4th December 2008, 12:35 PM
Thank you so much for the information - I had no idea that fatty foods could be dangerous. Like I said, we dont feed her any scraps - not that she doesnt try to get us to :rolleyes:

Ill keep that in mind for Christmas - maybe a little bit of white turkey meat, some dry dog food & carrots. Doesnt that sound delicious? Ill give the spouts a miss though because I will be boiling them in the water from the ham so that would probably make them a bit greasy.

4th December 2008, 03:24 PM
Mine often get a few left over vegies (so long as they've had no butter or salt added) & they get a bit of meat too so they will get a bit of Christmas dinner - but then I do give them less kibble.

One year I went to my mother in laws for Christmas dinner & felt bad for leaving the dogs on Christmas day & I had bought them pedigree rasks - they didnt have the small ones so I bought them medium ones & didnt think too much of it - just thought it would take them longer to eat them - well for 2 days I was clearing up 'rask' smelling diareah from everywhere - i will never buy them again!

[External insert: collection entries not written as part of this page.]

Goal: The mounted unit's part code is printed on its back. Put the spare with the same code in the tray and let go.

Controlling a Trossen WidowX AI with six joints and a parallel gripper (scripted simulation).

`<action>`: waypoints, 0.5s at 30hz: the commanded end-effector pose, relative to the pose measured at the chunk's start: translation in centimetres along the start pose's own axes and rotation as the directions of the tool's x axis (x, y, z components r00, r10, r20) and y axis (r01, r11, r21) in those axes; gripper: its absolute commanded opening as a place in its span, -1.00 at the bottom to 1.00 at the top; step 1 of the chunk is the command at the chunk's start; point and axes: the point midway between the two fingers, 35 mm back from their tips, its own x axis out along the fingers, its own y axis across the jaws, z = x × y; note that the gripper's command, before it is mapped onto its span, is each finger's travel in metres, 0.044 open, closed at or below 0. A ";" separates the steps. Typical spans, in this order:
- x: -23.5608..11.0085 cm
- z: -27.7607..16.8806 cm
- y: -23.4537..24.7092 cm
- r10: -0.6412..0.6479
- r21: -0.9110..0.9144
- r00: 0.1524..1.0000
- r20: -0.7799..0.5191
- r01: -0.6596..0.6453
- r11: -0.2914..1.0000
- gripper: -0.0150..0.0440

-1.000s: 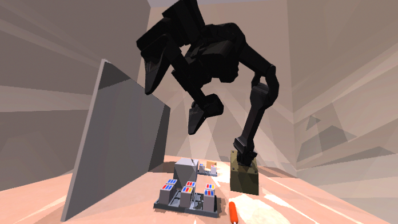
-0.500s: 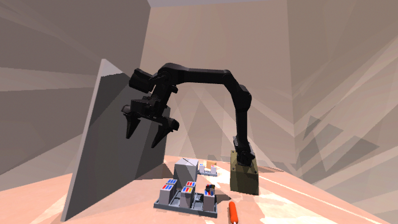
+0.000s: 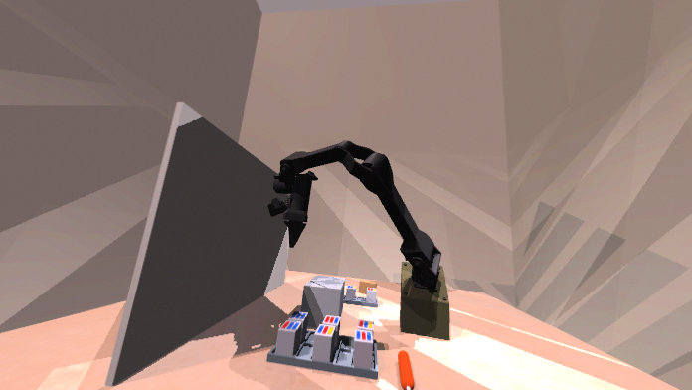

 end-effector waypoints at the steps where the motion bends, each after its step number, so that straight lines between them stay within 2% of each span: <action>1: -0.3 -2.8 -3.3 0.035 0.231 0.999 -0.028 -0.028 0.973 1.00; 15: -0.3 -2.9 -3.5 0.038 0.243 0.999 -0.030 -0.030 0.970 1.00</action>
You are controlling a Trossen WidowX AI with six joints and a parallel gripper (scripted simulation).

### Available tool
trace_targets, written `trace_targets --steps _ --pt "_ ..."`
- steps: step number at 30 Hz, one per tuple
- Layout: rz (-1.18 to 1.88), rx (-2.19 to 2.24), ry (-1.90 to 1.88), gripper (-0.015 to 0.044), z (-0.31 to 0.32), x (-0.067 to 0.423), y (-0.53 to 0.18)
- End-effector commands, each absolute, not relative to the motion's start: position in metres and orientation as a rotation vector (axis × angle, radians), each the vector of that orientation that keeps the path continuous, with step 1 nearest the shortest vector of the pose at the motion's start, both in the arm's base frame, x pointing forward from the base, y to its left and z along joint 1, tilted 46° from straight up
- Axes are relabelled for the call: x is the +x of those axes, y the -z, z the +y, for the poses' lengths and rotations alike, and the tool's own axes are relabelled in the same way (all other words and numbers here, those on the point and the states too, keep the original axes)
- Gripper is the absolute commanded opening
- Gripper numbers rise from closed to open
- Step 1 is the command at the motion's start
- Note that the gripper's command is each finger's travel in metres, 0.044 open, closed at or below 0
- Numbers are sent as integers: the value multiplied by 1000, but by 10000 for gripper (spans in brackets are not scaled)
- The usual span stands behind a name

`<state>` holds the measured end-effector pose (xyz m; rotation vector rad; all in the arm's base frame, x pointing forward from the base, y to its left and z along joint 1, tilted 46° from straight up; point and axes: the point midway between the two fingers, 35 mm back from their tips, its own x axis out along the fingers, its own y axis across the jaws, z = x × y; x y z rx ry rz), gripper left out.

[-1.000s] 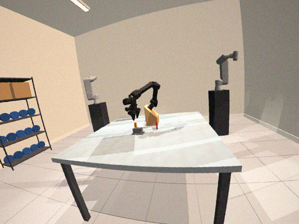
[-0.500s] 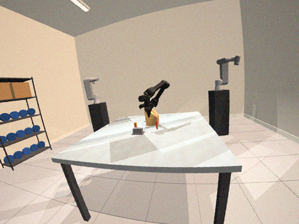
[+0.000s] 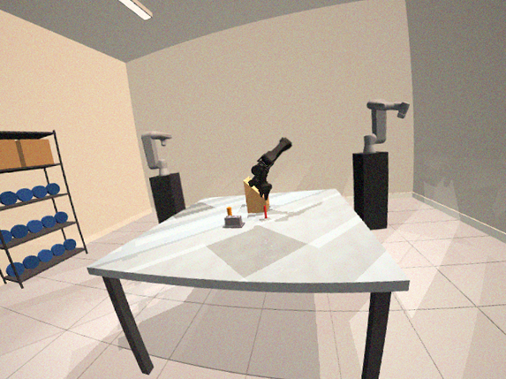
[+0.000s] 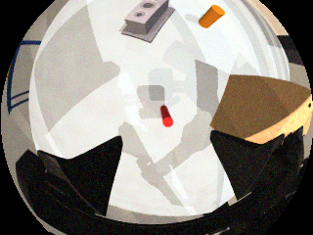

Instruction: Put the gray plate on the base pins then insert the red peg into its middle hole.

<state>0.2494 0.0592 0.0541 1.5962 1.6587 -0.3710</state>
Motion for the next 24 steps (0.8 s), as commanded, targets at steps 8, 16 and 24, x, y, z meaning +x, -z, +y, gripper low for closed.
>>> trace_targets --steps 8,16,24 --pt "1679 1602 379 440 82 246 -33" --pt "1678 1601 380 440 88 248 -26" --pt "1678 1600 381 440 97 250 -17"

4th December 2008, 08:42 PM
My two have the veggies left over and a small amount of turkey that grandma makes especially for them with some gravy (made properly not out of a packet with loads of salt etc.)

We do suffer cabbage bottom for a day or two after but no squits or as grandad call's it "liquid gold"

5th December 2008, 04:27 AM
All five of the girls get a couple bites of turkey, a little broth, some veggies and a lick off my finger of cool whip.